Le Courrier de Mantes

L’énigme de la famille Salomon

Cette famille juive mantaise, dont le vrai nom était Schimiansk­i, a disparu à Auschwitz en laissant très peu de traces. Professeur d’histoire au collège George-Sand à Magnanvill­e, Thierry Andro a entrepris de reconstitu­er son existence avec ses élèves.

- Claude Cécile Pour joindre Thierry Andro, écrire à : Atelier histoire, collège George-Sand, à Magnanvill­e. Par mail : thierry.andro@ac-versailles. fr

« Mme Salomon et ses deux enfants devant sa boutique. »

La même photo - celle que nous donnons - a été publiée dans la somme en trois volumes du Groupe de recherches et d’éditions mantaises (Grem), Mantes et Mantes-la-Ville de 1789 à nos jours. On ignore s’il existe d’autres images des Salomon.

Dans le livre de Martin et Racaud, on lit qu’Albert et Irma tenaient un commerce de casquettes place du Marché-auBlé, jusqu’à ce que les mesures antijuives s’abattent sur eux :

« L’interdicti­on de tenir commerce oblige M. Salomon à rechercher un autre emploi afin de faire vivre sa petite famille. Il se fera charretier. Les occupants le surveillen­t étroitemen­t et lui font obligation de rejoindre son domicile le soir avant vingt heures, faute de quoi il sera passible d’une amende de trois jours de prison. »

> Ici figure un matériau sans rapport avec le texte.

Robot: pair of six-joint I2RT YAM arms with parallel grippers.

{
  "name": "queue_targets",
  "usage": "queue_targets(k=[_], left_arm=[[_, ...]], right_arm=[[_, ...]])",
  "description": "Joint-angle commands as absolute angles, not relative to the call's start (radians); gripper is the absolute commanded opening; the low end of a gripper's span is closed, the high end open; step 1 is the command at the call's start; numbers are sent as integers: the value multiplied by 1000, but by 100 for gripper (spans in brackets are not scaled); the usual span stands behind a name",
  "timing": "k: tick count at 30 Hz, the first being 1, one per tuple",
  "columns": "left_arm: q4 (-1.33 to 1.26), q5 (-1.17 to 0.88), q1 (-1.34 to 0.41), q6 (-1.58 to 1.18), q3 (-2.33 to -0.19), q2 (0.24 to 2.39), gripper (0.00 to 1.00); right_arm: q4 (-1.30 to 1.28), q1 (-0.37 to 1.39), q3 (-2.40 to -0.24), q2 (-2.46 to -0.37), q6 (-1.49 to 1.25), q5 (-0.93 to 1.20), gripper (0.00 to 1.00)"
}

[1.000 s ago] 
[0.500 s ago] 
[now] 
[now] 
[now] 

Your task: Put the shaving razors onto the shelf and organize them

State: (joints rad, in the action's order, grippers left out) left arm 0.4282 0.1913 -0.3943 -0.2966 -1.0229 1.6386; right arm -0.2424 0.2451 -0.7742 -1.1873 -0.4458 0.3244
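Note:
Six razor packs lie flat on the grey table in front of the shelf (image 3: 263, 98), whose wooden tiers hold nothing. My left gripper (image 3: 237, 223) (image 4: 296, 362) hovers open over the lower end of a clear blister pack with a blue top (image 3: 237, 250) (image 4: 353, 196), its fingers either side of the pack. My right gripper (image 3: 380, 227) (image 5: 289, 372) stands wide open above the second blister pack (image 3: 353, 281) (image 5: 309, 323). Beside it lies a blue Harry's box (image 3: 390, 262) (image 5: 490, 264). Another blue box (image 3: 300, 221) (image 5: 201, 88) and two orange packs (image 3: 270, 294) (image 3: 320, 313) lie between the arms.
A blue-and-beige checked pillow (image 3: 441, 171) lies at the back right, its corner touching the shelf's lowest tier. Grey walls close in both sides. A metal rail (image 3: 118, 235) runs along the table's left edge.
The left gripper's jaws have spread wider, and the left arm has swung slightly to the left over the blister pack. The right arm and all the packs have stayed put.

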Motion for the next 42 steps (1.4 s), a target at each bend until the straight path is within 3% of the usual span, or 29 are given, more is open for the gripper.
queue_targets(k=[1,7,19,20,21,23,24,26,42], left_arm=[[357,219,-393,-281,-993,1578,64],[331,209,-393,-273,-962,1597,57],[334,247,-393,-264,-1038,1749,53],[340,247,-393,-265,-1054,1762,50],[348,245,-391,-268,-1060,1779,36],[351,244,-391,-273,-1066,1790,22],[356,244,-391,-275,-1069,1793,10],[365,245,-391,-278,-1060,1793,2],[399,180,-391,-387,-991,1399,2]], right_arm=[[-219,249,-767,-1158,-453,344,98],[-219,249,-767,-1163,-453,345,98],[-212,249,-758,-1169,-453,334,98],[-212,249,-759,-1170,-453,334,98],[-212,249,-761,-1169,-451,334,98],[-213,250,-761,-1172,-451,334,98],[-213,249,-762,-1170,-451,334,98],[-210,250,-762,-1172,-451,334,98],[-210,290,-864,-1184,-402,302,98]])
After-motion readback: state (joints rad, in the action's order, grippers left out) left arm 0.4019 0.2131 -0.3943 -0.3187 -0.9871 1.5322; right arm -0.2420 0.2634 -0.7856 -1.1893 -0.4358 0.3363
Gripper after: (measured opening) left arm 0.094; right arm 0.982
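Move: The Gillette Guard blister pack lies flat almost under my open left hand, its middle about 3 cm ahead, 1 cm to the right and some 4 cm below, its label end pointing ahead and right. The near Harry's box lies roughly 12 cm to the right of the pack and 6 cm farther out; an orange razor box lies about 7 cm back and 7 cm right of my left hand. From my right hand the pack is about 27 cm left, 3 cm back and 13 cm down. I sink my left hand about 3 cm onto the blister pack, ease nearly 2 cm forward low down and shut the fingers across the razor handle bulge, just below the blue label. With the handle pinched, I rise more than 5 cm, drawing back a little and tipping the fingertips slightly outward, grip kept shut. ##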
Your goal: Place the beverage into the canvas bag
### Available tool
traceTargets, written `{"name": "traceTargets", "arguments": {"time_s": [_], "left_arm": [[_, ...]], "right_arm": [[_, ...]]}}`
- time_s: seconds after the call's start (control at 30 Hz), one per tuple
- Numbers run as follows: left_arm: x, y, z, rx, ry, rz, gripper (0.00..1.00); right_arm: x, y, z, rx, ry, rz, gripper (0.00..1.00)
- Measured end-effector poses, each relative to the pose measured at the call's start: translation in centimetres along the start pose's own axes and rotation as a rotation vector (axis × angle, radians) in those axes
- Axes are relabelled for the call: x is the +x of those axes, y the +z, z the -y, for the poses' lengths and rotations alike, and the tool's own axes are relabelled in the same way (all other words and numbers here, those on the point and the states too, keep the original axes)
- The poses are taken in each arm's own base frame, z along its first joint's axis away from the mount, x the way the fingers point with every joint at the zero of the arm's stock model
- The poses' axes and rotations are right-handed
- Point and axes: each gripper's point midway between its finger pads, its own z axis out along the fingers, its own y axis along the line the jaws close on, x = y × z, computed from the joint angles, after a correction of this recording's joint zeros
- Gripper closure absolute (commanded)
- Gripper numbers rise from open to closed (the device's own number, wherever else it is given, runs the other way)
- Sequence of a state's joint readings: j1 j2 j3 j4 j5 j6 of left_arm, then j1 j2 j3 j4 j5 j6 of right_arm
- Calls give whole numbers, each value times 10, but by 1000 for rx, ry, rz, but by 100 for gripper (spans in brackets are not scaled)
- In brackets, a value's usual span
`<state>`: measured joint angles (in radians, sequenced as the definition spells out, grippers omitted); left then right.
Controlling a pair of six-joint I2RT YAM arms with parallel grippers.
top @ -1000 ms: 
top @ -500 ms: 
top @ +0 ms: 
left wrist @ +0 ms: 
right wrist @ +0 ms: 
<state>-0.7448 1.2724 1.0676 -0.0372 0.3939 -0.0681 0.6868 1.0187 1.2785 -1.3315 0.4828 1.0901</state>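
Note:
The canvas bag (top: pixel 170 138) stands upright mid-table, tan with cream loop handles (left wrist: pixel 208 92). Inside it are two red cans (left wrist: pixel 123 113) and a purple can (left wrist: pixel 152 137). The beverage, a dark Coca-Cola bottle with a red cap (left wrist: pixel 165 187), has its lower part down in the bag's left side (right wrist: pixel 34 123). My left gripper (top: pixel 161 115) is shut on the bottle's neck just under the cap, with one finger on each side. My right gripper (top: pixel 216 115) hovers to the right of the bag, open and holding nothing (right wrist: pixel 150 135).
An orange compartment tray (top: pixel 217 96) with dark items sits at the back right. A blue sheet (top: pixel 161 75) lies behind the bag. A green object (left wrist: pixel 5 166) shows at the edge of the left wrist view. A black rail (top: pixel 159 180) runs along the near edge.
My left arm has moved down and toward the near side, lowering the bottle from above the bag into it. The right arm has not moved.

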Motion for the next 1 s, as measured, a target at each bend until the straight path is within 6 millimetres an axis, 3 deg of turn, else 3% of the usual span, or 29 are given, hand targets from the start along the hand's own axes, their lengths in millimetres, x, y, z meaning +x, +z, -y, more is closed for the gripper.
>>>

Les Salomon avaient deux enfants, Jean et Annette, nés à Mantes en 1935 et 1937.

Thierry Andro se demande pourquoi le véritable patronyme de cette famille, Schimiansk­i, est passé aux oubliettes. Salomon était en fait le prénom du père d’Albert. Avant-guerre, cet homme vivait avec eux au 23, place du Marché-au-Blé. En atteste le registre du recensemen­t de 1935, accessible en ligne.

Le site Internet du Mémorial de la Shoah indique qu’Albert Schimiansk­i (né le 27 septembre 1897 à Paris) a été déporté à Auschwitz par le convoi n° 68 du 10 février 1944. Sa femme (née le 3 décembre 1903 à Senones, dans les Vosges) et leurs enfants ont pris la même direction par le convoi n° 69 du 7 mars1944.

À Mantes, une rue piétonne proche de la place Saint-Maclou porte le nom de la famille Salomon. La plaque est fautive : elle donne 1943 comme année de leur déportatio­n. Thierry Andro se dit qu’il y a peut-être quelque chose à faire : rétablir le nom, les faits, les dates. Il emmènera ses élèves aux archives municipale­s et au Mémorial de la Shoah, à Paris. L’historien mantais Roger Colombier, auteur d’un livre sur le camp d’internemen­t d’Aincourt, a accepté de participer à son projet.

Après-guerre, la boutique des Salomon-Schimiansk­i a rouvert à l’enseigne des Tissus Joseph. Que sont devenus les objets qui appartenai­ent à cette famille ? Et les enfants : ne pourrait-on leur rendre un peu d’existence en apprenant quelles écoles ils ont fréquenté, à quels jeux ils jouaient. Il suffirait - peut-être - que des camarades de classe, nés vers 1935, témoignent.